Comparison of the results of the exact calculations with the results of the Monte Carlo simulations.

df_results = pd.DataFrame.from_dict(results_dict)
df_results

	schedule_name	average_waiting_time	average_overtime	expected_waiting_time	expected_overtime	average_computation_time
0	Calibration	1.856333	1.365	1.830000	1.350000	0.000093
1	Uniform	11.777375	24.064	11.816609	24.064828	0.000175
2	Decreasing	16.782500	23.804	16.715097	23.923317	0.000077
3	Increasing	12.476250	29.712	12.515063	29.856121	0.000069
4	Front-heavy	16.810125	24.081	16.715970	23.924827	0.000065
5	Back-heavy	16.473875	33.617	16.715970	33.921948	0.000062
6	Alternating	14.096875	23.703	14.233406	23.958410	0.000057
7	Bailey-rule	6.557500	10.043	6.439654	9.820826	0.000127

# Extract schedule names from the dataframe
schedule_names = df_results['schedule_name'].tolist()

# Create new x-values for simulation and exact results
x_sim = [f"{s}<br>Simulation" for s in schedule_names]
x_exact = [f"{s}<br>Exact" for s in schedule_names]

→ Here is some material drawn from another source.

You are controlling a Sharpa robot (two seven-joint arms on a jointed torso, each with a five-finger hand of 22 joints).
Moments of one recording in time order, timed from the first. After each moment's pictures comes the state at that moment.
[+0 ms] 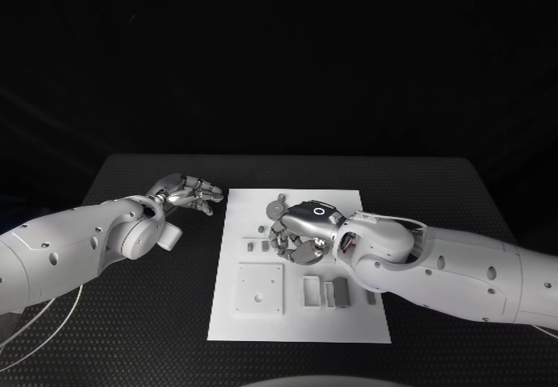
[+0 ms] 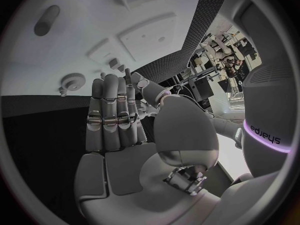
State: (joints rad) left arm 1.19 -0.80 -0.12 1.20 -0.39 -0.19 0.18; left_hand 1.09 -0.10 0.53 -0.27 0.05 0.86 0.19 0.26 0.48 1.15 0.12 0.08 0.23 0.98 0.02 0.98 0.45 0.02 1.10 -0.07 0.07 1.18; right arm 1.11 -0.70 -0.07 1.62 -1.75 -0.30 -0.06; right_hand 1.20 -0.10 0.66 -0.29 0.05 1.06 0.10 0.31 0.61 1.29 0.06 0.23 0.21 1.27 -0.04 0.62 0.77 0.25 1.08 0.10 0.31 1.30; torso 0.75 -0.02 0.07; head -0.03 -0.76
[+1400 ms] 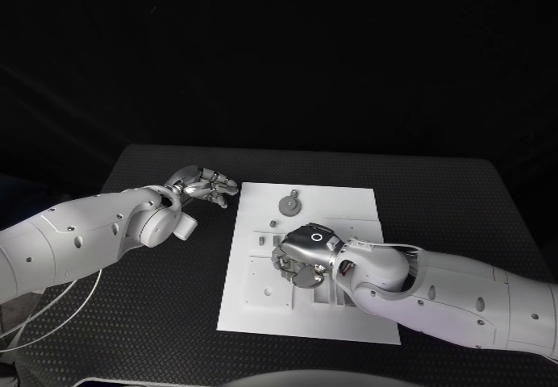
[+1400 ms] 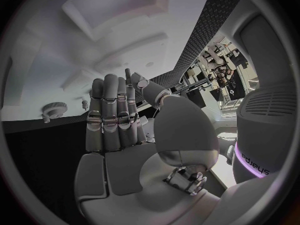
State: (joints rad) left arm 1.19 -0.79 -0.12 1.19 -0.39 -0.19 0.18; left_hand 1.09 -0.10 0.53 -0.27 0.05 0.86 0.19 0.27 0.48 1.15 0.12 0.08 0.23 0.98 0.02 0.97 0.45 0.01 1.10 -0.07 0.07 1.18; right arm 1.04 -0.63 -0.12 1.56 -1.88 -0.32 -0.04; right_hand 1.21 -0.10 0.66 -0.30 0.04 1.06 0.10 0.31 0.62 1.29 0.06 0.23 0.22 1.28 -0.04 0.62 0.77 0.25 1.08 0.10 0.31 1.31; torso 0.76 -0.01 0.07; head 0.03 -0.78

# Extract values from the dataframe
sim_wait = df_results['average_waiting_time'].tolist()
sim_over = df_results['average_overtime'].tolist()
exact_wait = df_results['expected_waiting_time'].tolist()
exact_over = df_results['expected_overtime'].tolist()

# Create a combined category list with an empty category between the two groups
categories = x_sim + [""] + x_exact

# Create the figure
fig = go.Figure()

# Simulation bar traces (stacked)
fig.add_trace(go.Bar(
    x=x_sim,
    y=sim_wait,
    name='Waiting Time',
    marker_color='blue'
))
fig.add_trace(go.Bar(
    x=x_sim,
    y=sim_over,
    name='Overtime',
    marker_color='red'
))

# Exact bar traces (stacked)
fig.add_trace(go.Bar(
    x=x_exact,
    y=exact_wait,
    name='Waiting Time',
    marker_color='blue',
    showlegend=False  # legend already shown for waiting time above
))
fig.add_trace(go.Bar(
    x=x_exact,
    y=exact_over,
    name='Overtime',
    marker_color='red',
    showlegend=False  # legend already shown for overtime above
))

# Update x-axis to use the full category array (which includes the gap)
fig.update_xaxes(
    tickangle=45,
    categoryorder='array',
    categoryarray=categories
)

# Optionally, adjust the vertical dotted line.
# For example, you can remove it if the gap is sufficient or reposition it.
fig.update_layout(
    title="Comparison of Simulation vs. Exact Results",
    xaxis_title="Schedule Type",
    yaxis_title="Time",
    barmode='stack',
    shapes=[
        dict(
            type="line",
            xref="paper", x0=0.5, x1=0.5,
            yref="paper", y0=0, y1=1,
            line=dict(
                color="black",
                width=2,
                dash="dot"
            )
        )
    ]
)

fig.show()

2.6 Discussion

The results show that the exact calculations and the Monte Carlo simulations are in good agreement. The average waiting times and overtimes are very close for both methods. The computation times for the exact calculations are also reasonable, indicating that the functions are efficient - at least for these limited instances.

2.7 Timeline

This experiment has been started on 07-03-2025 and is expected to be finished on 14-03-2025.